Haematological events: Early reductions in the median laboratory counts of leukocytes, lymphocytes, neutrophils and platelets have been observed in patients treated with TAGRISSO, which stabilised over time and then remained above the lower limit of normal. Adverse events of leukopenia, lymphopenia, neutropenia and thrombocytopenia have been reported, most of which were mild or moderate in severity and did not lead to dose interruptions. Rare cases of aplastic anaemia, including fatal events, have been reported in association with TAGRISSO treatment. TAGRISSO should be discontinued in patients with confirmed aplastic anaemia (see Dosage & Administration and Precautions).

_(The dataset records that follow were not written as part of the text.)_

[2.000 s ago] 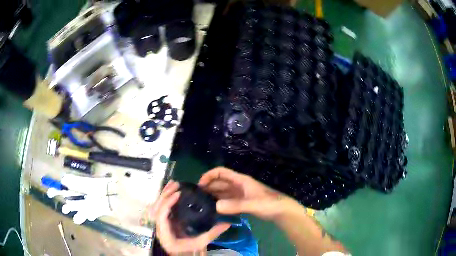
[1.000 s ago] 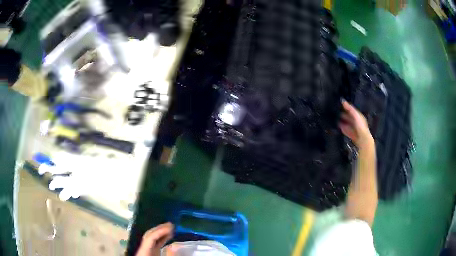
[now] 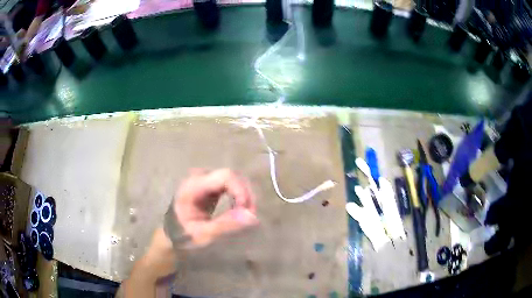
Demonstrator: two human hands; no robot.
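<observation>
My left hand [image 3: 216, 206] is over the tan bench [image 3: 175, 139], left of centre. It is blurred. Its fingers curl round towards the thumb, with bench showing through the gap, and I see nothing held in it. A dark band-like patch shows at the wrist. My right hand is out of the picture. A thin white cable [image 3: 274, 174] hangs over the bench's far edge, and its plug end lies on the board to the right of my left hand.
Black cylindrical units [image 3: 124, 32] stand on the green belt [image 3: 175, 70]. At right lie white gloves [image 3: 373, 215], a blue-handled screwdriver [image 3: 373, 163], a hammer [image 3: 419, 233], pliers [image 3: 430, 183] and a black disc [image 3: 440, 147]. Rings [image 3: 45, 212] are piled at left. Parts of people show beyond the belt.
The view has turned from the stacked black trays to the bench and belt. The black unit that both hands held earlier is not in view. My right hand has left the picture.
</observation>
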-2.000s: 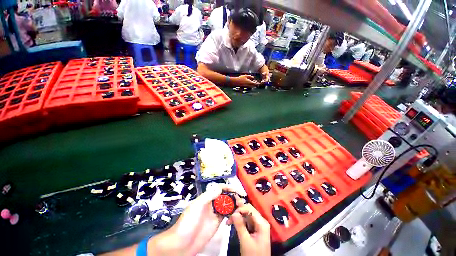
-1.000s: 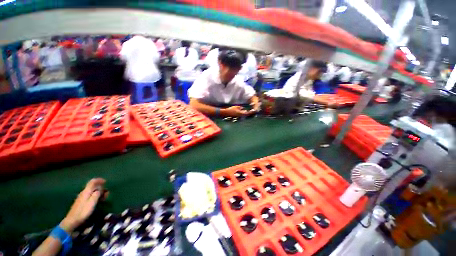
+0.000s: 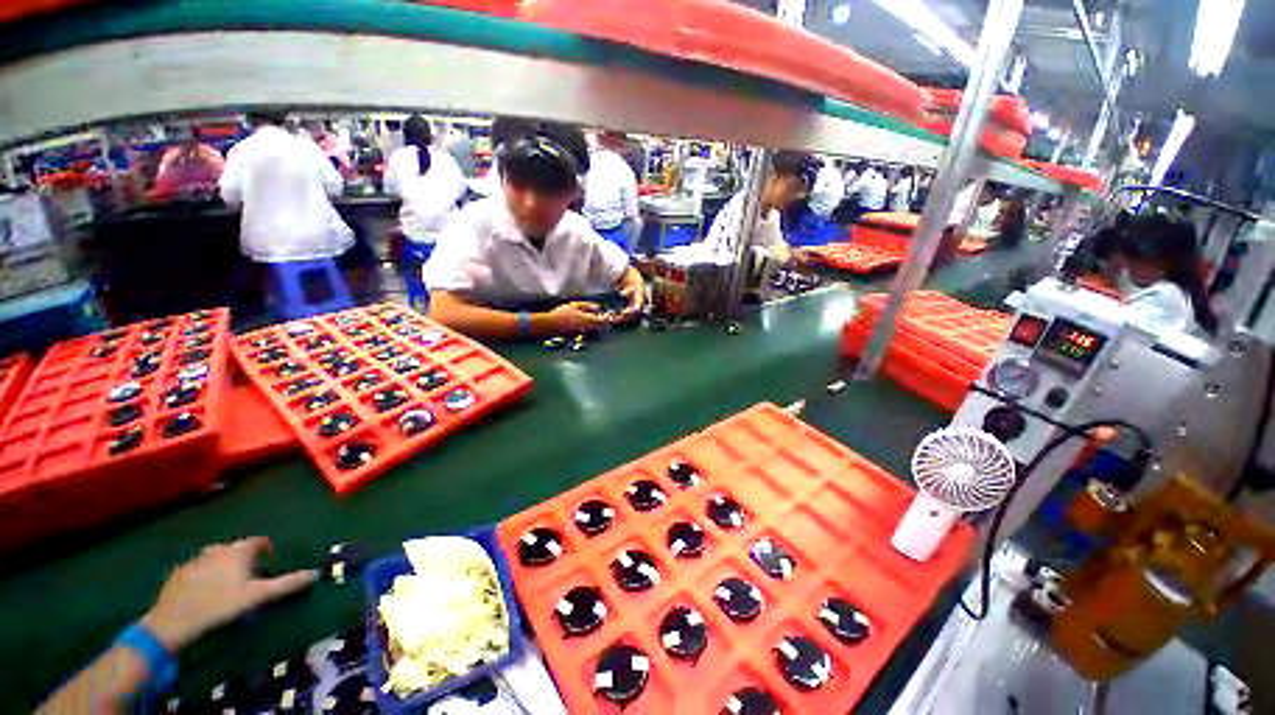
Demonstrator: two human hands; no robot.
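Observation:
My left hand, with a blue wrist strap, is at the lower left above the green belt. Its fingers are spread and no held object shows. A small black part with a white tab lies just right of its fingertips. Dark parts with white tabs lie below, cut off by the bottom edge. A blue bin holds a cream-white heap. Right of it, a red tray holds black discs in its pockets. My right hand is not in view.
A white fan stands at the tray's right edge. A grey machine with a red display and a gold-orange block are at right. More red trays lie across the belt, before a seated person.
The round unit with a red face, earlier in my hands, is out of sight. My right hand has left the picture. My left hand has moved left, then towards the small black part. The view has turned right.

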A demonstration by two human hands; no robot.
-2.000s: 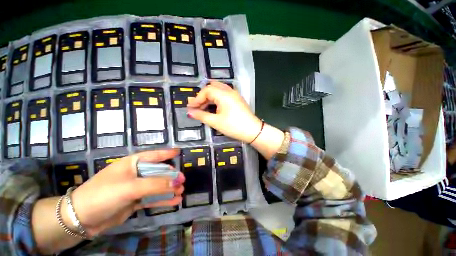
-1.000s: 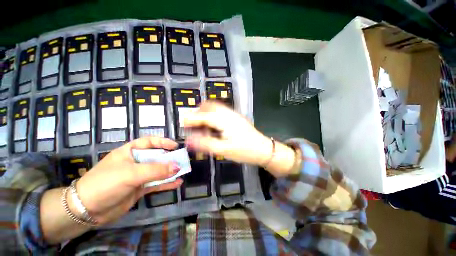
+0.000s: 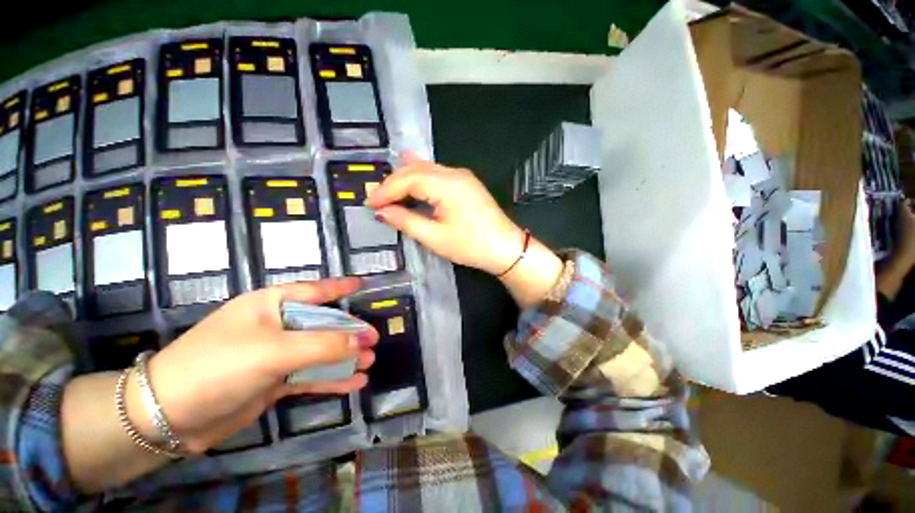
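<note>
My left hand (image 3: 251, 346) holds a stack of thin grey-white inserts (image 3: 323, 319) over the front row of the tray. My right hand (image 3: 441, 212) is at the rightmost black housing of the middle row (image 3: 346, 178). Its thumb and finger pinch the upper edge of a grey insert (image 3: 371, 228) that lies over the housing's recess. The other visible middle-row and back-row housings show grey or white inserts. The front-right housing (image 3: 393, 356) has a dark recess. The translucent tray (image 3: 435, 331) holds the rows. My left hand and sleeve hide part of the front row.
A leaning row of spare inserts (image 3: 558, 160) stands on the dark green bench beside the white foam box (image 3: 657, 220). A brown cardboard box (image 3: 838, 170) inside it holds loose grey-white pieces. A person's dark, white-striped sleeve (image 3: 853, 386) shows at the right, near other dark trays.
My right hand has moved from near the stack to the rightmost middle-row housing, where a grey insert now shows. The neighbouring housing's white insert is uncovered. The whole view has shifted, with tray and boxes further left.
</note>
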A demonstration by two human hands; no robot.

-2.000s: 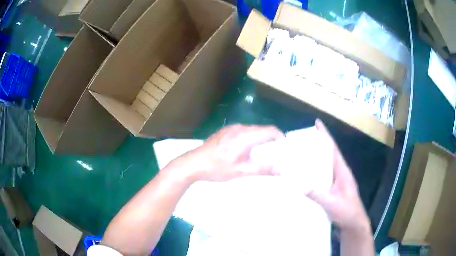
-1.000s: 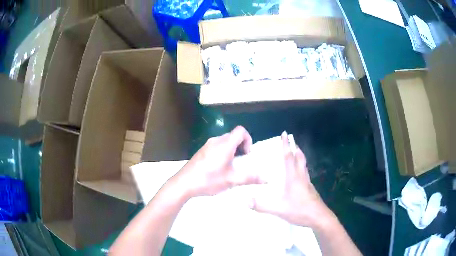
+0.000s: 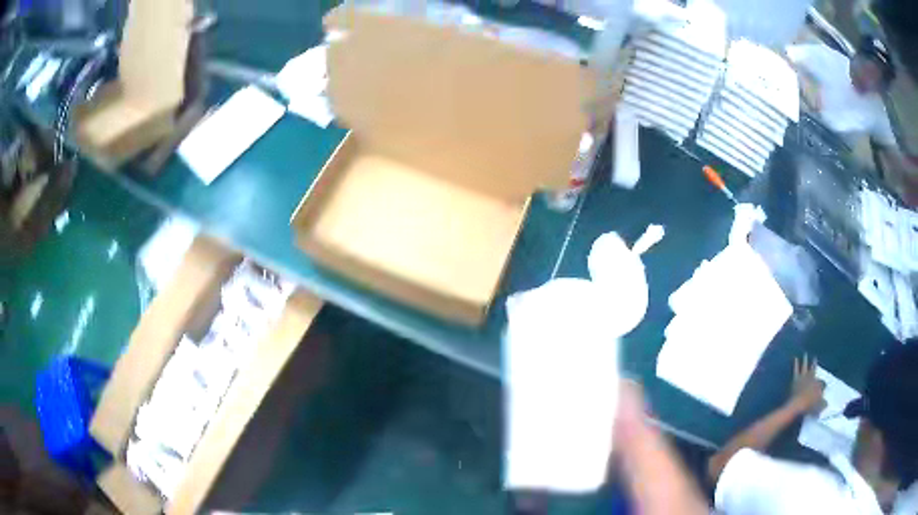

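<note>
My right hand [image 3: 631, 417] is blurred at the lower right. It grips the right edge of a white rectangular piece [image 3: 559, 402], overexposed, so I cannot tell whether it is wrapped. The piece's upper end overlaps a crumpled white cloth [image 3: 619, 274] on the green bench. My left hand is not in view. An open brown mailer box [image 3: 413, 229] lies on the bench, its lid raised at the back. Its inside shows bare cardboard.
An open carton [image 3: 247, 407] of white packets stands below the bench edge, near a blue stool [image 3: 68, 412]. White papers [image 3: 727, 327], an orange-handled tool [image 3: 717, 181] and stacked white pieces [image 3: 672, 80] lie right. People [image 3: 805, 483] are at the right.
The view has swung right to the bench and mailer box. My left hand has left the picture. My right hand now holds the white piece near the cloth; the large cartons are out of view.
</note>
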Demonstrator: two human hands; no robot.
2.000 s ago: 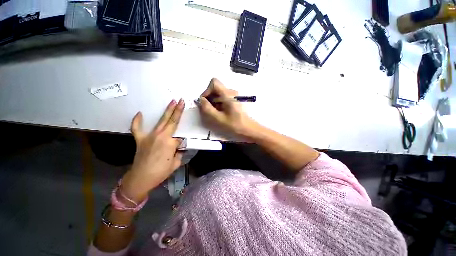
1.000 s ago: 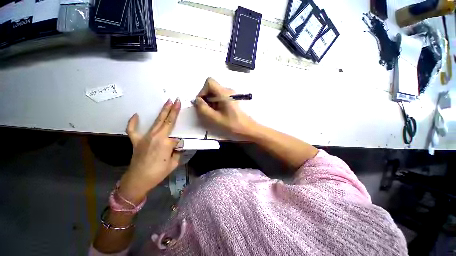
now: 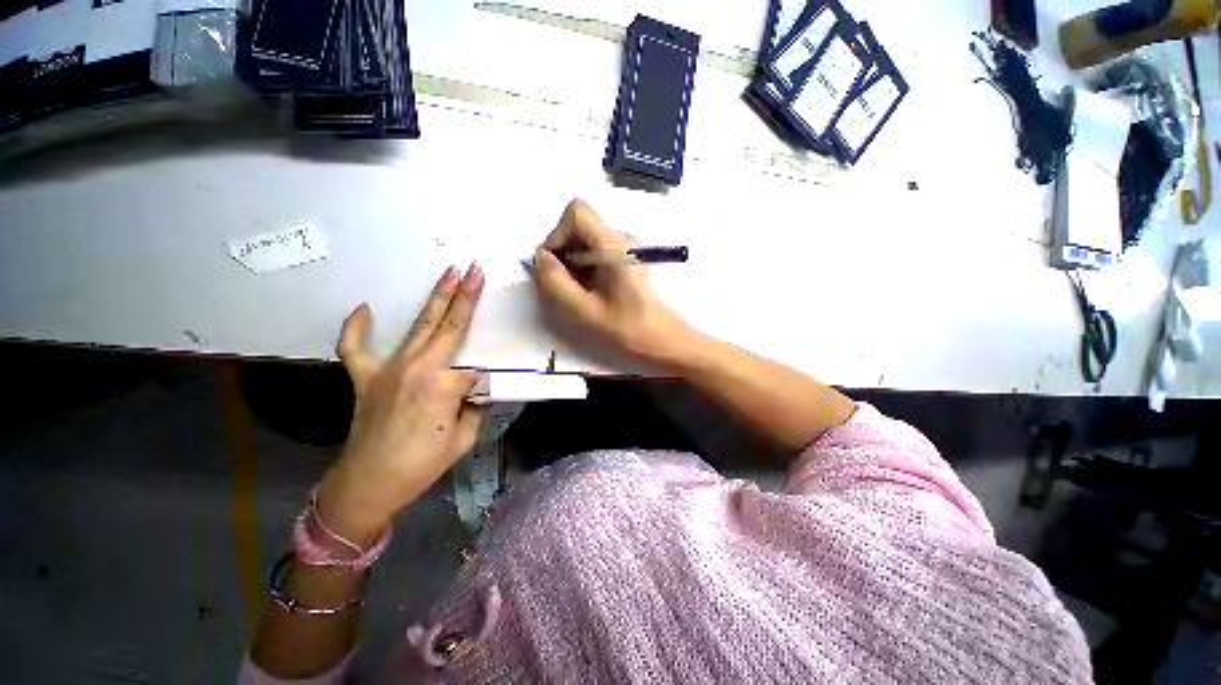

Elderly: In ADAURA, FLAURA, FLAURA2 and AURA3 (TAGRISSO monotherapy; N=1813), 42% of patients were 65 years of age and older, and 11% were 75 years of age and older. Compared with younger patients (<65), more patients ≥65 years old had reported adverse reactions that led to study dose modifications (interruptions or reductions) (17% versus 10%). The types of adverse events reported were similar regardless of age. Older patients reported more Grade 3 or higher adverse reactions compared to younger patients (14% versus 10%). No overall differences in efficacy were observed between older and younger patients. A consistent pattern in safety and efficacy results was observed in the analysis of AURA Phase 2 studies. Of the 276 patients treated with TAGRISSO in combination with pemetrexed and platinum-based chemotherapy, 104 patients were ≥65 years and 23 patients were ≥75 years of age. Older patients (≥65 years) reported similar Grade 3 or higher adverse reactions compared to <65 years old patients (36% versus 36%) respectively. Dose modification for adverse reactions were reported in a higher proportion of patients ≥65 years as compared to <65 years (34% vs 20%).
Low body weight: Patients receiving TAGRISSO monotherapy (80 mg) with low body weight (<50 kg) reported higher frequencies of Grade ≥3 adverse reactions (20% versus 10%) and QTc prolongation (13% versus 6%) than patients with higher body weight (≥50 kg). Patients who received TAGRISSO in combination with pemetrexed and platinum-based chemotherapy with low body weight (<50 kg) reported similar frequencies of Grade ≥3 adverse reactions (32% versus 37%) when compared to patients with higher body weight (≥50 kg). In contrast, dry skin (34% versus 22%) and stomatitis (40% versus 30%) were reported at higher frequencies in patients with low body weight (<50 kg) versus higher body weight (≥50 kg).